这是一种模拟退火的思想，其中a和b是随机梯度下降法的超参数

- 过程

![随机梯度下降法](..\img\FEF5319D-E8B8-42ec-B385-F7924051C439.png)

### 使用梯度下降法和随机梯度下降法对比

#### 梯度下降

In [1]:
import numpy as np
import matplotlib.pyplot as plt

In [2]:
m = 100000

x = np.random.normal(size=m)
X = x.reshape(-1,1)
y = 4. * x + 3. + np.random.normal(0, 3, size=m)

In [3]:
def J(theta, x_b, y):
    try:
        return np.sum((y - x_b.dot(theta)) ** 2) / len(y)
    except:
        return float('inf')

def dJ(theta, x_b, y):
    return x_b.T.dot(x_b.dot(theta) - y) * 2. / len(y)

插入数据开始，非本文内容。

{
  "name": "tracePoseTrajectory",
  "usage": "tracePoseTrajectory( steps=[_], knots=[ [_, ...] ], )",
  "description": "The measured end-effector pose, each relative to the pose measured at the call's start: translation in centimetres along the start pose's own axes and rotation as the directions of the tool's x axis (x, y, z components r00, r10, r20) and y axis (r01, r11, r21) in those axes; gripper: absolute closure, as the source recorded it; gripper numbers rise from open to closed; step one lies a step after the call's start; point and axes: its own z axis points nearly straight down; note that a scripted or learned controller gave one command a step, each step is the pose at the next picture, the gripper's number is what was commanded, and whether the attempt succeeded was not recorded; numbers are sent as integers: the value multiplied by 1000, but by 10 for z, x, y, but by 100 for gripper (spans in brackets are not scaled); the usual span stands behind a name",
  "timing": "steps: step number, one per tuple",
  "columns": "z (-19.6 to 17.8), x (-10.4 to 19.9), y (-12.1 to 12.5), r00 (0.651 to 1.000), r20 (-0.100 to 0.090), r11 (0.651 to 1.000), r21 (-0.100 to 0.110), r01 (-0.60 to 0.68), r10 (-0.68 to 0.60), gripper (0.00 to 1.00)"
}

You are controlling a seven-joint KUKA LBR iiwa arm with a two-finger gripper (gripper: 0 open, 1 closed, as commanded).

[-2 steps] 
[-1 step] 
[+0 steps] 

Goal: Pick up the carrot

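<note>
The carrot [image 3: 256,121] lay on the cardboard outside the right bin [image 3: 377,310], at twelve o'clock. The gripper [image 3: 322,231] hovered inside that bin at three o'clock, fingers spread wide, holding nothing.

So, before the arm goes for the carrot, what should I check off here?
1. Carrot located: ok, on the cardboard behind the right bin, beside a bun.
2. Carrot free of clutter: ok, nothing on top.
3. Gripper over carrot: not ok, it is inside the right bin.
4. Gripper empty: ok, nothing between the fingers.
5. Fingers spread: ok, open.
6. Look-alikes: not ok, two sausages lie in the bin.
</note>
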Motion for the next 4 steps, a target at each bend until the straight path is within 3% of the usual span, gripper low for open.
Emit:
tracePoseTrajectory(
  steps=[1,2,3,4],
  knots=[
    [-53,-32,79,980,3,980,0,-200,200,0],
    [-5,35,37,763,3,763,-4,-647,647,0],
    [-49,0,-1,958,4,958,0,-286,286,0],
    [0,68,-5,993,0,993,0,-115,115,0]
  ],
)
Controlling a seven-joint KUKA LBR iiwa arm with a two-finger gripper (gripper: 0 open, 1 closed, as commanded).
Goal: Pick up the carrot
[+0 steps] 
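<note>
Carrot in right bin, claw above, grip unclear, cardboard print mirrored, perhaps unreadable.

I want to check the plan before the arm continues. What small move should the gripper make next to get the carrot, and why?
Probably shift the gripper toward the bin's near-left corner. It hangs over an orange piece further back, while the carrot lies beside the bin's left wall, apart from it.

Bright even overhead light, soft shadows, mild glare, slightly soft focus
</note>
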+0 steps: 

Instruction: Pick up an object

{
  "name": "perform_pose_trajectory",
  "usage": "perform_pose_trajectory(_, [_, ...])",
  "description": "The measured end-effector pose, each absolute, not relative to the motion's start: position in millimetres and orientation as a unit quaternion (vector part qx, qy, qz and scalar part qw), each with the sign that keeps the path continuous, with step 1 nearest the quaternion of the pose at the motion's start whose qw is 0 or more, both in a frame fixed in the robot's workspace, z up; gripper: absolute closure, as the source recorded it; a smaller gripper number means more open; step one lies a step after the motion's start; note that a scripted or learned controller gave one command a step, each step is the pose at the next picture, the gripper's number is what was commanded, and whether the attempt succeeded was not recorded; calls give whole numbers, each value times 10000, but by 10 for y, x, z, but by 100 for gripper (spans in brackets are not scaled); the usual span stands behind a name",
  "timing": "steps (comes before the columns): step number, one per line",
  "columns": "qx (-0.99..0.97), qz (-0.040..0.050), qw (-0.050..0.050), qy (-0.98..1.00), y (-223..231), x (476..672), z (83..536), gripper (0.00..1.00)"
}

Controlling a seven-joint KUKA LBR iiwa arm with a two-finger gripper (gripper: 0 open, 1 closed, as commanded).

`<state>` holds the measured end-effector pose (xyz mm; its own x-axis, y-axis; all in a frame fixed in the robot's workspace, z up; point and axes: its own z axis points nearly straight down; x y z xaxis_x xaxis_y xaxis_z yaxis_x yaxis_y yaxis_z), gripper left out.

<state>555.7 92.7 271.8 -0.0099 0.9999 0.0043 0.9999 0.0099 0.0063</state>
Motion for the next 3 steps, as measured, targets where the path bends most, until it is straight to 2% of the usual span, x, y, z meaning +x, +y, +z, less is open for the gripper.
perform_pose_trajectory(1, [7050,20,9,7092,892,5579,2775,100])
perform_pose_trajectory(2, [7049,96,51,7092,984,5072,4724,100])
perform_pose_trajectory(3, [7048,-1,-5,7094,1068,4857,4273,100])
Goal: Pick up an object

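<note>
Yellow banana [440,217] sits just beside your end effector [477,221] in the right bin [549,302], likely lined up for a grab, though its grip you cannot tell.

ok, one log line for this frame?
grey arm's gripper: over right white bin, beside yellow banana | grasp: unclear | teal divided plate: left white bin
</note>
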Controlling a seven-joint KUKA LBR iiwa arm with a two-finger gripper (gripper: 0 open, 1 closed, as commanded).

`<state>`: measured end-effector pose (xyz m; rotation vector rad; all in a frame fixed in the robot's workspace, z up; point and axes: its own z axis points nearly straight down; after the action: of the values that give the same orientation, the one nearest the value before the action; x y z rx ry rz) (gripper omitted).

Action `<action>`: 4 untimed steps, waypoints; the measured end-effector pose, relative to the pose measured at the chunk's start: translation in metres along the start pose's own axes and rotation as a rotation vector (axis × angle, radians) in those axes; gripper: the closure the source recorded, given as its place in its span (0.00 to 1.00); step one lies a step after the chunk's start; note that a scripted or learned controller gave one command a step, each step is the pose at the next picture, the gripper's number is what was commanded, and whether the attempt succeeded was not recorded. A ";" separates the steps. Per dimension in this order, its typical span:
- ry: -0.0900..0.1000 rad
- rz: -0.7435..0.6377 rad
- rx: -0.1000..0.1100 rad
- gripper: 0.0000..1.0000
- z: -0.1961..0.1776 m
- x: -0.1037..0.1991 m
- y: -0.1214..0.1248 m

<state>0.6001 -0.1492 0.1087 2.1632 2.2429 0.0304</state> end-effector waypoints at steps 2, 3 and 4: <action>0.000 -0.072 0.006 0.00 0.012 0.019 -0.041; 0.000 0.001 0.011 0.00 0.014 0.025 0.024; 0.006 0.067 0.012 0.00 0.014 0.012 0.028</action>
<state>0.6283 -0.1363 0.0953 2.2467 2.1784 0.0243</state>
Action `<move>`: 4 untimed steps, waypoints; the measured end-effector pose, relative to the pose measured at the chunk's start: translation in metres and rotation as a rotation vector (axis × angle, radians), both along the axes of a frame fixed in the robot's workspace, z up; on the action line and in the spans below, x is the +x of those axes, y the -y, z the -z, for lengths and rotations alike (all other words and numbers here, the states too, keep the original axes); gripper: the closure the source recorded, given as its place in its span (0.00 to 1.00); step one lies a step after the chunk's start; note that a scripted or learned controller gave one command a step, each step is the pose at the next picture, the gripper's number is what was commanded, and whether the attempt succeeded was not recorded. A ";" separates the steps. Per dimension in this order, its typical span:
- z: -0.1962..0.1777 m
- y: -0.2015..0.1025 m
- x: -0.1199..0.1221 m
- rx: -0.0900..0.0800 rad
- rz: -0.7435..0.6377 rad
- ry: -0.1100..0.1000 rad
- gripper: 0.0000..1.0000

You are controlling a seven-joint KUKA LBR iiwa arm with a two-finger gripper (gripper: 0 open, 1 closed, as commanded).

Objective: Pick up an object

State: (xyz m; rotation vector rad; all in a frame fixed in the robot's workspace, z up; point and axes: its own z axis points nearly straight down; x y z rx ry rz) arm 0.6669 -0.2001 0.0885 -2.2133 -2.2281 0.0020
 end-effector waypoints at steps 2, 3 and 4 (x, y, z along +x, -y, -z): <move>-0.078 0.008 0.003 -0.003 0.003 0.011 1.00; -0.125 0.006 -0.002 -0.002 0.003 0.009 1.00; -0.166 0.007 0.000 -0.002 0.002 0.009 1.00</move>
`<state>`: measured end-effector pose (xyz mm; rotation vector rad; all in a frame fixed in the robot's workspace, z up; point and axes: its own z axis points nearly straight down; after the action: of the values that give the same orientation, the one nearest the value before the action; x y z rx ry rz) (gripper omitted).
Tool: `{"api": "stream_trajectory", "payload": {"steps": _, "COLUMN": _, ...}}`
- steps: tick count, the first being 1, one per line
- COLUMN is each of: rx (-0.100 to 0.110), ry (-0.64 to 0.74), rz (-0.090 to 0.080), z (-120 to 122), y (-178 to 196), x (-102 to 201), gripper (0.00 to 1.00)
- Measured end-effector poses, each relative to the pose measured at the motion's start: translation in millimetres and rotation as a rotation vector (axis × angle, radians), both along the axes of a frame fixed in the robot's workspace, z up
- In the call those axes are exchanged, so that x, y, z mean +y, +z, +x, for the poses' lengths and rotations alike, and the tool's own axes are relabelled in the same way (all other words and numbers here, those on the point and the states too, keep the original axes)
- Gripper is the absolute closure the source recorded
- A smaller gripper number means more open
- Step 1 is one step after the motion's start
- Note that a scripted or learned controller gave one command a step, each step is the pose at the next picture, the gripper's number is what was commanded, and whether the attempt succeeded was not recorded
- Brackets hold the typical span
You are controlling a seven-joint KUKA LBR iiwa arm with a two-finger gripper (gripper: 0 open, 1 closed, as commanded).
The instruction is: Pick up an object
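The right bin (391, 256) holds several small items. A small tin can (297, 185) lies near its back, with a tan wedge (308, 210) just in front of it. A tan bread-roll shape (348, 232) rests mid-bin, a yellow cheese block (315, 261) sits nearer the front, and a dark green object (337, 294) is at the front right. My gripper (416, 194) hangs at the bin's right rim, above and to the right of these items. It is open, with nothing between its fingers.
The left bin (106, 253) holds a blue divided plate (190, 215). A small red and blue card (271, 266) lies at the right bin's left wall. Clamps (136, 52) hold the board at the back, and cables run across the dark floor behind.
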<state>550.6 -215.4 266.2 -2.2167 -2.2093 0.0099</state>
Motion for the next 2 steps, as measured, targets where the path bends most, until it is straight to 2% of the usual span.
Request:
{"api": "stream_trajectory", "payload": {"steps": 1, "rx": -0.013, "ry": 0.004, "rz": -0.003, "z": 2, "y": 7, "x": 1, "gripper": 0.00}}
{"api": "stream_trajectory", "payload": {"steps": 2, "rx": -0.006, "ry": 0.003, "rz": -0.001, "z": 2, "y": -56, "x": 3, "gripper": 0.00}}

def gradient_descent(x_b, y, initial_theta, eta, n_iters=10000, epsilon=1e-8):
    theta = initial_theta
    i_iter = 0
    while i_iter < n_iters:
        gradient = dJ(theta, x_b, y)
        last_theta = theta
        theta = theta - eta * gradient
        i_iter = i_iter + 1
        if(abs(J(theta, x_b, y) - J(last_theta, x_b, y)) < epsilon):
            break
    return theta

In [4]:
%%time
X_b = np.hstack([np.ones((len(x),1)), X])
initial_theta = np.zeros(X_b.shape[1])
eta = 0.01
theta = gradient_descent(X_b, y, initial_theta, eta)

Wall time: 615 ms


In [5]:
theta

array([2.99507793, 3.9981764 ])

#### 随机梯度下降

In [6]:
def dJ_sgd(theta, x_b_i, y_i):
    return x_b_i.T.dot(x_b_i.dot(theta) - y_i) * 2.

In [7]:
def sgd(x_b, y, initial_theta, n_iters=10000):
    t0 = 5
    t1 = 50
    def learn_rate(t):
        return t0 / (t + t1)
    theta = initial_theta
    
    for cur_iters in range(n_iters):
        rand_i = np.random.randint(len(x_b))
        gradient = dJ_sgd(theta, x_b[rand_i], y[rand_i])
        theta = theta - learn_rate(cur_iters) * gradient
        
    return theta

In [8]:
%%time
X_b = np.hstack([np.ones((len(x),1)), X])
initial_theta = np.zeros(X_b.shape[1])
eta = 0.01
theta = sgd(X_b, y, initial_theta, n_iters=len(X_b) // 3)

Wall time: 248 ms


In [9]:
theta

array([3.00065576, 4.01802475])